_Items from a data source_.
>>>>>

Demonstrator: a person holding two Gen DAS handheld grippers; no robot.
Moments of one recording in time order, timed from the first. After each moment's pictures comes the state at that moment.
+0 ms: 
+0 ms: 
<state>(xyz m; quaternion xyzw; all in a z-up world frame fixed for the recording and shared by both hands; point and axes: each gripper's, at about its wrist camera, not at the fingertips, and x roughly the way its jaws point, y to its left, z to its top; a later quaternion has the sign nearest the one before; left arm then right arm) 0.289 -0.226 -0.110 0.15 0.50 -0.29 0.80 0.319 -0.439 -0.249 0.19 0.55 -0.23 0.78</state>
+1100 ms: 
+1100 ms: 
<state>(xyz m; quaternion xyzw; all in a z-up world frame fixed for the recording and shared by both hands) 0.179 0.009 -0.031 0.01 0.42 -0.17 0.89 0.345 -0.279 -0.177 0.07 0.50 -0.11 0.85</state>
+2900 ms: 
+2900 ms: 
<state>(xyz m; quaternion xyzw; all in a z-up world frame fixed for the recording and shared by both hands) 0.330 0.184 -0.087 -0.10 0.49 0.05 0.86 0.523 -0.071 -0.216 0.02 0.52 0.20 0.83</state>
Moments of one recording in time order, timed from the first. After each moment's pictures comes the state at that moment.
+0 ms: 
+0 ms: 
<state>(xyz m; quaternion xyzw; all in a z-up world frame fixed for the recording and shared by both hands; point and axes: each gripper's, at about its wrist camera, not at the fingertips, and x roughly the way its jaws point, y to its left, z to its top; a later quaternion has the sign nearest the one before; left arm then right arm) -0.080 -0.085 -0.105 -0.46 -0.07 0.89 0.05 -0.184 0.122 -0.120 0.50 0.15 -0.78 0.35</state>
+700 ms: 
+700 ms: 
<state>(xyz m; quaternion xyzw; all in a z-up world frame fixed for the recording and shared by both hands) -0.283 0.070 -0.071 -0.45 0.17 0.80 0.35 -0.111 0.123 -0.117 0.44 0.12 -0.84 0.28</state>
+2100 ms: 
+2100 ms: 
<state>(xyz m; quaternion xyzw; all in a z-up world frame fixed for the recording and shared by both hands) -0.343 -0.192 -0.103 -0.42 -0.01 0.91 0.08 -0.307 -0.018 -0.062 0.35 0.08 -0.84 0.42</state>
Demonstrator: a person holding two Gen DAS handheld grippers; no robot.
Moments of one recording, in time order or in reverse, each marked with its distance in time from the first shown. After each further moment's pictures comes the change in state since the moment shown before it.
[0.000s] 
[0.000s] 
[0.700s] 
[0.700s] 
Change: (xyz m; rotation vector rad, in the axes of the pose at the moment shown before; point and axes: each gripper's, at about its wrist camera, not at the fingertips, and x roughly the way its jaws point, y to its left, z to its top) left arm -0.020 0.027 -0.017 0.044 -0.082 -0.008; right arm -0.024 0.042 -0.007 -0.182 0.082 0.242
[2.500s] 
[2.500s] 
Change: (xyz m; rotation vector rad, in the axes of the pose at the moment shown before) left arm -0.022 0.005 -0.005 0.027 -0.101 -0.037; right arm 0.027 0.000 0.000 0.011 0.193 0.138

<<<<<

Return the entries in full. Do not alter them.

_SOLVED PROBLEM_.
Demonstrator: a person holding two Gen DAS handheld grippers; no robot.
Moments of one recording in time order, timed from the first. After each moment's pictures comes the state at that moment.
+0 ms: 
+0 ms: 
<state>(xyz m; quaternion xyzw; all in a z-up world frame fixed for the recording and shared by both hands; point and axes: each gripper's, at about its wrist camera, not at the fingertips, and x roughly the way its jaws point, y to its left, z to its top; a later quaternion has the sign nearest the one before; left arm then right arm) 0.289 -0.226 -0.110 0.15 0.50 -0.29 0.80 0.319 -0.439 -0.249 0.19 0.55 -0.23 0.78</state>
+1100 ms: 
+1100 ms: 
<state>(xyz m; quaternion xyzw; all in a z-up world frame fixed for the recording and shared by both hands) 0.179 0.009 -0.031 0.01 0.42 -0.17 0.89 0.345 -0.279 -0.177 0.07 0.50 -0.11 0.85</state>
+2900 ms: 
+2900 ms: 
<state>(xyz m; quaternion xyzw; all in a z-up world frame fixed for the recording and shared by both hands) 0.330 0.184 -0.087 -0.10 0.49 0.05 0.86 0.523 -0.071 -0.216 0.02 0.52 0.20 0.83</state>
Moments of one recording in time order, timed from the first. After each moment's pictures comes the state at that moment.
+0 ms: 
+0 ms: 
<state>(xyz m; quaternion xyzw; all in a z-up world frame fixed for the recording and shared by both hands; point and axes: each gripper's, at about its wrist camera, not at the fingertips, and x roughly the way its jaws point, y to its left, z to its top; a later quaternion has the sign nearest the one before; left arm then right arm) -0.080 -0.085 -0.105 -0.46 -0.07 0.89 0.05 -0.184 0.122 -0.120 0.50 0.15 -0.78 0.35</state>
+700 ms: 
+700 ms: 
<state>(xyz m; quaternion xyzw; all in a z-up world frame fixed for the recording and shared by both hands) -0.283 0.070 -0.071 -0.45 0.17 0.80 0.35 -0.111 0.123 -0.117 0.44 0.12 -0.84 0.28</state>
+2100 ms: 
+2100 ms: 
<state>(xyz m; quaternion xyzw; all in a z-up world frame fixed for the recording and shared by both hands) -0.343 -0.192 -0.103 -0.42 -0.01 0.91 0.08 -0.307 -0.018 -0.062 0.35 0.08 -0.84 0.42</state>
Demonstrator: a person holding two Gen DAS handheld grippers; no robot.
Moments of one recording, in time order or in reverse, each marked with its distance in time from the first shown. After each further moment's pictures comes the change in state since the moment shown before it.
[0.000s] 
[0.000s] 
[0.700s] 
[0.700s] 
Change: (xyz m; rotation vector rad, in the axes of the pose at the moment shown before; point and axes: each gripper's, at about its wrist camera, not at the fingertips, and x roughly the way its jaws point, y to its left, z to its top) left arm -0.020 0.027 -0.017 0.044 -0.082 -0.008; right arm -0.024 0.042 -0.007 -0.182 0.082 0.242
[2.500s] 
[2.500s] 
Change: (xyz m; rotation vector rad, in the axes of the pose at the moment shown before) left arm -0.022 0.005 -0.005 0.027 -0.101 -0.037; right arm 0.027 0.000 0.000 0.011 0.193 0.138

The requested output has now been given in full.